Toward efficient DDoS detection with eBPF

In today’s Internet, IT security is a key component that faces new challenges every day to secure its services. In this regard, network monitoring represents the main point to be able to detect cyber attacks, and, in today’s network infrastructure it is increasingly implemented thanks to NFV (Network Function Virtualization) technology where network services are implemented in pure software. This brings several advantages such as flexibility and cost reduction as these functions can be performed on general purpose hardware. In this context, eBPF (Extended Berkeley Packet Filter) is an excellent technology, suitable for creating network functions for fast packet processing in the Linux kernel. This thesis work was born with the intention of analyzing the advantages, disadvantages and limitations of having a network monitoring using eBPF when it is used to provide the necessary information to a detection algorithm of DDoS attacks, called Lucid. Lucid is able to detect DDoS attacks through Deep Learning techniques, adapted for environments with limited resources.
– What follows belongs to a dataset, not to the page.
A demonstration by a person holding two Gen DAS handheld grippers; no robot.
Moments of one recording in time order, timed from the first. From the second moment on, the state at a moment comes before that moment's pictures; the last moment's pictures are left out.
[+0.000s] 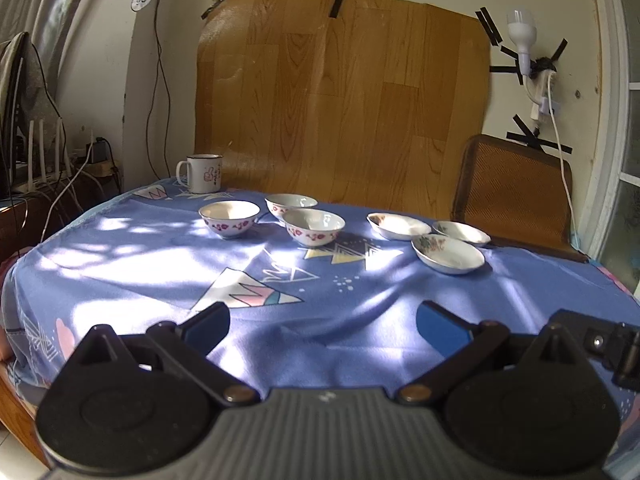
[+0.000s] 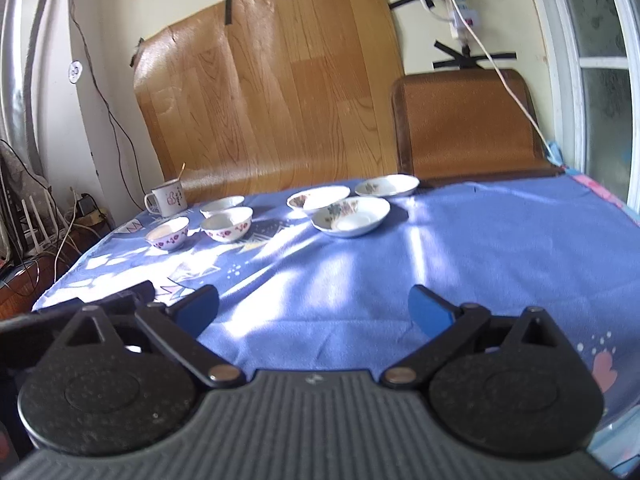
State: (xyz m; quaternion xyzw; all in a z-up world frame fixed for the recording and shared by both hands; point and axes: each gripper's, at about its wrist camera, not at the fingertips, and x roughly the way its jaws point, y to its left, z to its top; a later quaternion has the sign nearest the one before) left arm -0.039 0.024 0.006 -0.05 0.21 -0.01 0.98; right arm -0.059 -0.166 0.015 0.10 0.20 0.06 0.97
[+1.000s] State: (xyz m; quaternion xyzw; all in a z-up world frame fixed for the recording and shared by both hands) left arm 0.186 -0.031 0.010 -0.04 0.37 -0.13 0.92; right arm 0.112 -0.239 -0.002 0.15 0.29 0.05 0.94
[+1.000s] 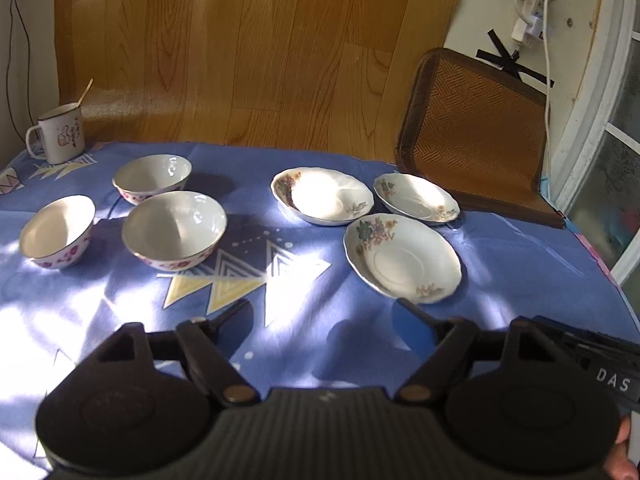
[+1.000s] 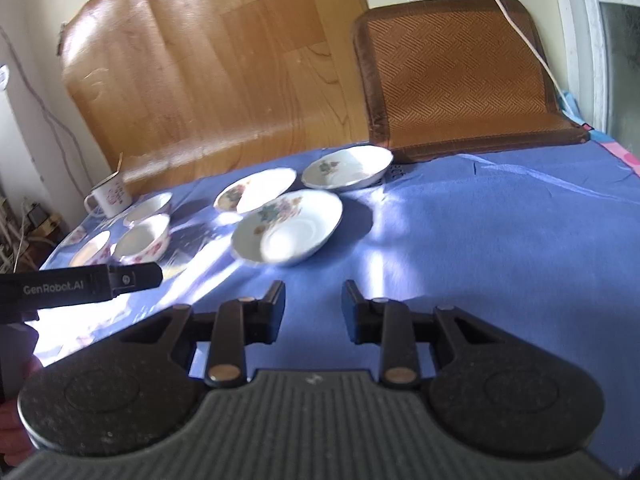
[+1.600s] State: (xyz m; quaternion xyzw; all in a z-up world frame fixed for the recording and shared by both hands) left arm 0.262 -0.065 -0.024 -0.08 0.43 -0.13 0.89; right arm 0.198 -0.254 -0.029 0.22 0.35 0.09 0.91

Network monitoring was done using two frameworks that integrate seamlessly with Lucid. The first is Polycube, an open-source project developed at the Politecnico di Torino, which allows the creation of extremely fast network monitoring programs. The second is DeChainy, an open-source framework for creating and distributing network monitoring probes in eBPF. During the thesis work, a number of tests were carried out aimed at obtaining all the information necessary to understand the limits in having a detection algorithm that runs on a single machine, responsible for both the security and forwarding traffic to end users. In addition, we considered creating a distributed version of the attack detection system, where the single instance of detection runs on multiple machines simultaneously, in a parallel way, potentially allowing for resource savings and an increase in attack detection speed.